A dip is a null, meaning that whatever the speaker produces, the sound will be canceled. So raising the output at that frequency will not work.
That is the case with effects like room modes causing the null, often to be observed in smaller or medium-sized rooms with solid walls. Typical for this scenario is a very narrow-banded dip at a certain position and particularly frequency, while other positions show a peak at the same frequency (I tend to do some more measurements exactly 1/4 wavelength away from the null maximum position and oftentimes encounter peaks there). I agree that in this case filling the null or applying narrow-banded filters to increase level, will most likely result in a disaster, as the peaks also increase.
Now, not all nulls are created equal, and some are not perfect cancellations. Those might be fixable.
Such effects do exist, for example as a result of light walls acting as a parasitic resonator, i.e. unwanted bass trap. Most of such cases show a rather broad dip which stays more or less the same over several positions.
In this case, applying parametric filters usually works well. While target frequency and quality factor can easily be extradited from the measurements, the exact level of boost should be judged and adjusted by ear.
There are cases in between these two extremes, like nulls resulting from a single reflection of what appears to be a more or less even wavefront hitting a solid surface (typically found with speakers/subwoofers close to each other, placed in only moderate distance to the rear wall, like 40-90cm). In this case, only experiments would show if EQ might help.
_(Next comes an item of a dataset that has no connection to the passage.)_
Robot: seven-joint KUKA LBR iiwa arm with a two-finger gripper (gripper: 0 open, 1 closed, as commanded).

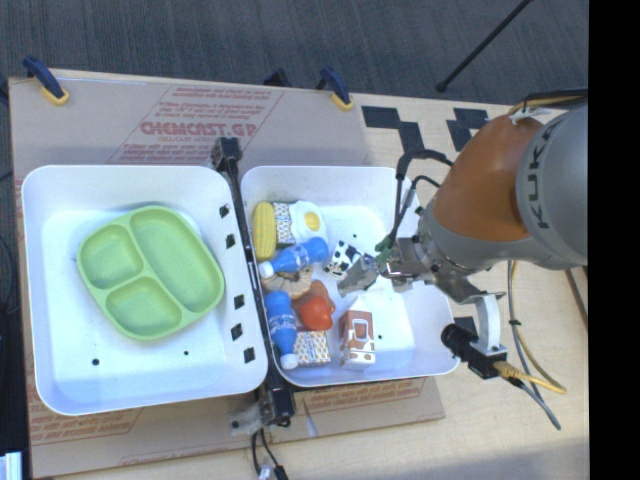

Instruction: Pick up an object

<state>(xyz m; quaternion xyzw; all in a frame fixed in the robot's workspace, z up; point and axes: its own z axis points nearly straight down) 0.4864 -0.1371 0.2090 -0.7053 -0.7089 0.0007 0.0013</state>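
Jaws (pixel 358 274) hang mid-frame over the right bin (pixel 400 183), beside the black-and-white toy (pixel 343 258); whether apart or together, I cannot tell.

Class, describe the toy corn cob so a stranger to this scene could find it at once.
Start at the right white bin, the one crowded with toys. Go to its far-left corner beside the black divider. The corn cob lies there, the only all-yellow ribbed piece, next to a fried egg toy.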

Or will the result be a disaster anyway?
Except for the pronounced room mode scenario (which can often be tackled by changing the speaker´s positions relative to the room), EQ in most cases can help with nulls. It should be noted, though, that usually where there are nulls, there are also peaks at different positions/frequencies, and these are much more audible/annoying/non-EQable.
The one thing I have learned from setting up numerous systems and tuning by DSP, is that one should never aim for a flat target curve for its own sake. It does not translate to a balanced bass, as decay and subjective energy of different frequency bands vary.